## YOUR ASSIGNMENT:
Keeping pictures out, repeat the lines of the listing below exactly, starting at its first line and finishing with the one that holds "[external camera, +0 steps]".

## GIVEN DATA:
--

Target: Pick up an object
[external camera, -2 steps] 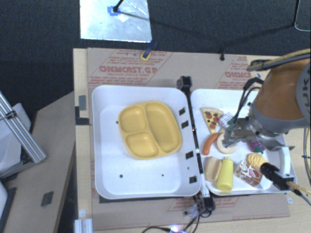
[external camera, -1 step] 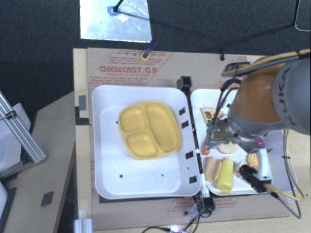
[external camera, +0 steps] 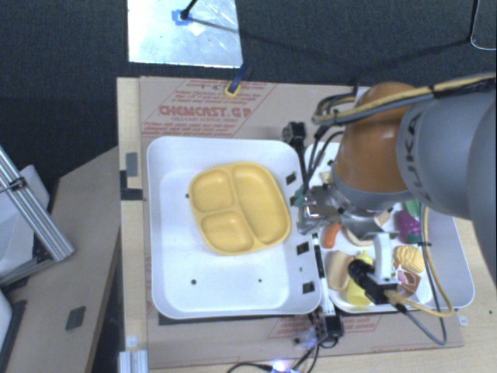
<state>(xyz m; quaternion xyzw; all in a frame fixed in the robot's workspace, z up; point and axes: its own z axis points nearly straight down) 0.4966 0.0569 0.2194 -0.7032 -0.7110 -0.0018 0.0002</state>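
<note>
My gripper [external camera: 324,217] reaches down into the right bin [external camera: 458,286] near its left wall, and the wrist above hides most of it. A small orange piece [external camera: 331,235] lies right beside it, though I cannot tell if the two touch. Around it lie toy foods: a purple piece [external camera: 408,224], a green piece [external camera: 411,207], a tan piece [external camera: 338,269], a yellow piece [external camera: 356,292] and a golden waffle-like piece [external camera: 409,258]. The arm covers the rest of this bin.
The left bin [external camera: 175,286] holds a yellow plate [external camera: 239,207] with three compartments, lying near the bin's middle. Both bins rest on a cardboard sheet [external camera: 202,109]. A shiny metal sheet [external camera: 185,22] lies on the dark floor beyond.
</note>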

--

## COMPLETED TASK:
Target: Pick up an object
[external camera, -2 steps] 
[external camera, -1 step] 
[external camera, +0 steps] 

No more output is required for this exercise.